Column | An opinion packaged as fact

Sometimes framing is blatantly showy. The ‘intelligent lockdown’ of March 2020, for example, so called by the promulgator of the lockdown himself, Mark Rutte. The trick reminded me of my father, who referred to himself as “nice, sweet daddy” when I was a kid. Something like this might work with children, I thought, but does Mark Rutte really believe that the population will simply adopt his positive lockdown character?

Still, Rutte had guessed correctly, because soon the intelligent lockdown (without quotes) was written in various media as a fact. He had done the same trick in 2015 with the ‘social loan system’ – here again an opinion packaged as fact, because how social is a loan system that puts students in a debt that will hinder them from getting a mortgage for years to come?

That flashy framing can also turn against government policy is apparent from the life course of the ‘compulsory law’, which, it was announced on Thursday, is again being delayed. State Secretary Eric van der Burg (VVD) wants to ensure that more municipalities receive asylum seekers through a combination of coercion and rewards. The law should have been in place by October 1, but rebellious VVD members, both in the faction and in the country, are resisting the coercive element.

The word ‘compulsory law’ will not have helped Van der Burg in defending his plans. Unfortunately for him, it is just as persistent as the intelligent lockdown and the social loan system: since JA21 party leader Joost Eerdmans used it in a committee debate on July 1, it has been a common term in the media. Van der Burg tried to make it a ‘spread law’ in recent weeks, but it seems to be a runaway race.

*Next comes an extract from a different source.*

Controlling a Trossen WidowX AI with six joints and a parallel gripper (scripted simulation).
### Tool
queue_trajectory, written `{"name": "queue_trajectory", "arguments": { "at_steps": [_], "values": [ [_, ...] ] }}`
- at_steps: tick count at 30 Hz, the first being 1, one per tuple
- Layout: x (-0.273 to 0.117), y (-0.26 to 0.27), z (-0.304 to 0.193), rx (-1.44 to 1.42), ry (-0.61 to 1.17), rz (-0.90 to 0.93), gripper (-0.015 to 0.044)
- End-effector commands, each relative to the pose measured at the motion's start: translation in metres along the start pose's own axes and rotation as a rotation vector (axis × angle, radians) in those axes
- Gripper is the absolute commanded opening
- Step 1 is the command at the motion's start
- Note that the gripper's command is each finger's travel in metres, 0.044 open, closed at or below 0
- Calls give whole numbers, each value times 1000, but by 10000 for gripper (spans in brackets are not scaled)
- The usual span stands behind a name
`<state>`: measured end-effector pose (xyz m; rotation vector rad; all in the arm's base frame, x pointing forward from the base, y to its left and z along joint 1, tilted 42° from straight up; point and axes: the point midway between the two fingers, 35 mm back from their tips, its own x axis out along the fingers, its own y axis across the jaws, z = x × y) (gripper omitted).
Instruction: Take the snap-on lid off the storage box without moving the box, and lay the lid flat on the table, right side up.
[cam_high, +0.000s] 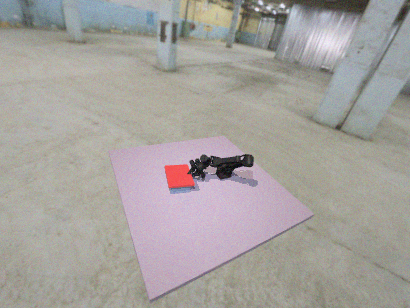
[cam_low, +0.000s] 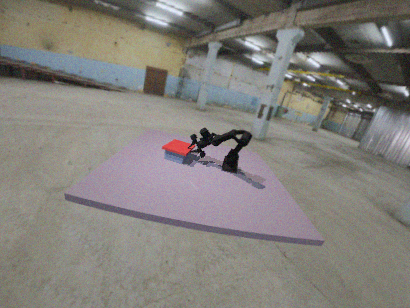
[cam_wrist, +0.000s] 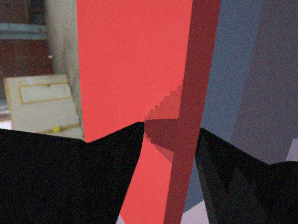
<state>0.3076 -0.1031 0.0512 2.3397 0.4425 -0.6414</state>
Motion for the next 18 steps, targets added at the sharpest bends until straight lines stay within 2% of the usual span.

Successful framing forces the audience in a certain direction, thus giving a one-sided or even misleading representation. That is also the case here. First of all, ‘coercive law’ suggests something extreme, but all laws are coercive laws. After all, they force citizens or the government to do or refrain from doing something. Nor is it news that the government is forcing local governments to act. Under the VVD government, municipalities have been forced to do the craziest things, such as offering care for the elderly while budget cuts have been made.

Now that asylum seekers are involved, VVD members suddenly attach themselves to the ‘principle’ that coercion is wrong. The image is taken with them: in a striking number of articles the VVD is referred to as ‘the liberals’, probably to further emphasize the contrast between coercion and freedom. But it’s a silly contrast, because liberals may be less into coercion than conservatives, but no liberal wants a world without laws.

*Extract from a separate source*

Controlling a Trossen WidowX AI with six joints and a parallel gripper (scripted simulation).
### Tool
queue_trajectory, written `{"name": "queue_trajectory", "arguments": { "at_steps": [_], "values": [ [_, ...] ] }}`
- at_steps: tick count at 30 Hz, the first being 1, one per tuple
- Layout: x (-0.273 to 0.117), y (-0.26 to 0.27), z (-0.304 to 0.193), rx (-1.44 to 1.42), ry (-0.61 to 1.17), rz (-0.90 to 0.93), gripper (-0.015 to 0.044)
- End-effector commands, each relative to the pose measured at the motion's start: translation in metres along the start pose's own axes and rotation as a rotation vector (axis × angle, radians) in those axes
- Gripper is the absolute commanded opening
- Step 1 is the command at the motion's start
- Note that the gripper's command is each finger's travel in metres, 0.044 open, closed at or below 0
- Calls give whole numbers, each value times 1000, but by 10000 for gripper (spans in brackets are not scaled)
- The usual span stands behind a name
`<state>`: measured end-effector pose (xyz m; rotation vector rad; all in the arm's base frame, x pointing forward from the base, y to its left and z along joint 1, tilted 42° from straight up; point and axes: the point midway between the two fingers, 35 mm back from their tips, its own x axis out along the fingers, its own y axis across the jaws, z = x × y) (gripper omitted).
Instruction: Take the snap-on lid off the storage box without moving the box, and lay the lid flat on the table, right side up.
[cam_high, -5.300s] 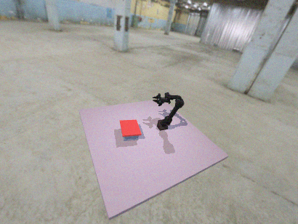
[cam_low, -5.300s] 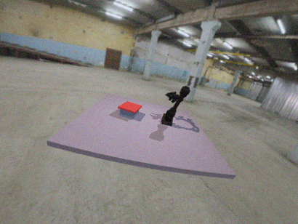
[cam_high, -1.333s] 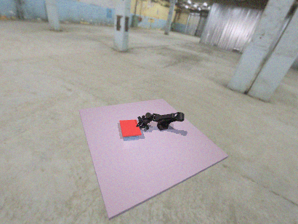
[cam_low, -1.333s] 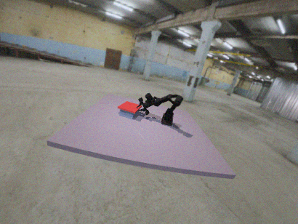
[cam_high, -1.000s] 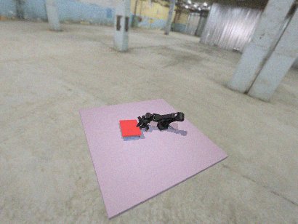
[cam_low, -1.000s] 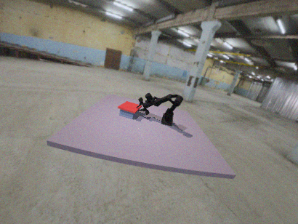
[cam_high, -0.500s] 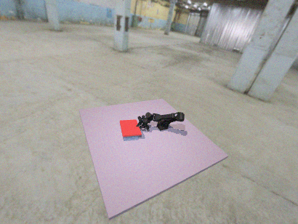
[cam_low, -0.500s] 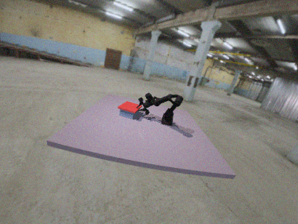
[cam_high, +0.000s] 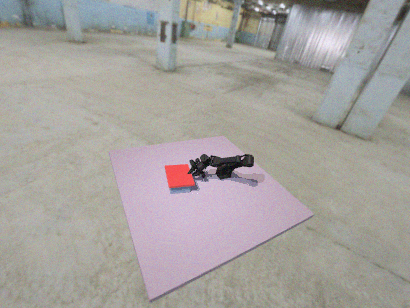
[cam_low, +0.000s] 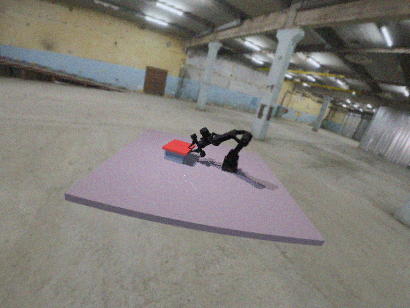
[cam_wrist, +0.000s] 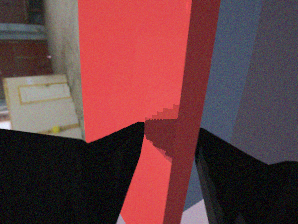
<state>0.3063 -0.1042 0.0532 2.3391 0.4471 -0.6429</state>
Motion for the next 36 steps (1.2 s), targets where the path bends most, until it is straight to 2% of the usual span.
{"name": "queue_trajectory", "arguments": {
  "at_steps": [1, 36],
  "values": [
    [-3, 3, 0, -1, 0, 8, 0],
    [-8, 8, 0, -2, 0, 8, 0]
  ]
}}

That brings me to another point. Yes, there is coercion if municipalities cannot refuse the reception. If the majority of residents are against the arrival of asylum seekers, then forced reception will indeed overrule local democracy. But isn’t that the idea of ​​liberal(!) democracy – that not only democracy counts, but law as well?

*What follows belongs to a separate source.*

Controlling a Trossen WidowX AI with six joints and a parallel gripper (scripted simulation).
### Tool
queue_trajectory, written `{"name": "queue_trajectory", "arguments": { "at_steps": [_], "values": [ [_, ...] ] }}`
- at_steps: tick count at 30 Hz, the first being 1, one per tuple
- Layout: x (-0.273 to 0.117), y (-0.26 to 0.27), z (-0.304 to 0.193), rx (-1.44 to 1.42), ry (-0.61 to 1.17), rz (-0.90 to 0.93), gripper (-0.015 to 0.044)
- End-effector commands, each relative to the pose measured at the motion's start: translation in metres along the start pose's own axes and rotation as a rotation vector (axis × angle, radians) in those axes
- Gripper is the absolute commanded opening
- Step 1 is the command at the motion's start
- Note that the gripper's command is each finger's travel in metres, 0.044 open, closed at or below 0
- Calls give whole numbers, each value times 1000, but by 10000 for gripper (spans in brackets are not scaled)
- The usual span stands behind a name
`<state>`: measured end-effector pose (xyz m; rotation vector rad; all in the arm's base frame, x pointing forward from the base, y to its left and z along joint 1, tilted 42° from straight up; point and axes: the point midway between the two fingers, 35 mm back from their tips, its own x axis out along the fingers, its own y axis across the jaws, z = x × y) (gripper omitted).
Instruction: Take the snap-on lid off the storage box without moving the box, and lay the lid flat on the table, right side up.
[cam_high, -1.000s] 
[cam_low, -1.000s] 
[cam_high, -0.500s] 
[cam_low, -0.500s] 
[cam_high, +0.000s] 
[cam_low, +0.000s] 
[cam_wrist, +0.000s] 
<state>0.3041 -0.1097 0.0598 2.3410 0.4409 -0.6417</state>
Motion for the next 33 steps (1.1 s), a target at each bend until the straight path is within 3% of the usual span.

Treaties such as the Refugee Convention and the European Convention on Human Rights are there to guarantee that democracies do things that we consider important, but of which nobody says: yes, that seems like a nice assignment. The fact that the central government cannot subsequently pass on this coercion to lower levels of government is a flaw in the system. If asylum seekers have nowhere to go, the right to asylum only exists in theory.

The VVD members who oppose the ‘coercive law’ are therefore in fact opposed to the international treaties in which the right to asylum is established. That may be your conviction, but as long as the Netherlands still participates in those treaties, as a politician you cannot say: they do not apply to us. You cannot already transfer less tax if you are fighting for a tax reduction.

I was reminded of Elon Musk, who two weeks ago in the Financial Times said: “I am subject to literally a million laws and regulations and I obey almost 99.99 percent of them. Only if I think the law goes against the interest of the people do I have a problem with it.” This is also how the protesting VVD members seem to reason: they find it logical that the interests of the people, which they themselves refer to as ‘support’, outweigh the law. Deciding on your own that existing laws do not apply to you – isn’t that undemocratic?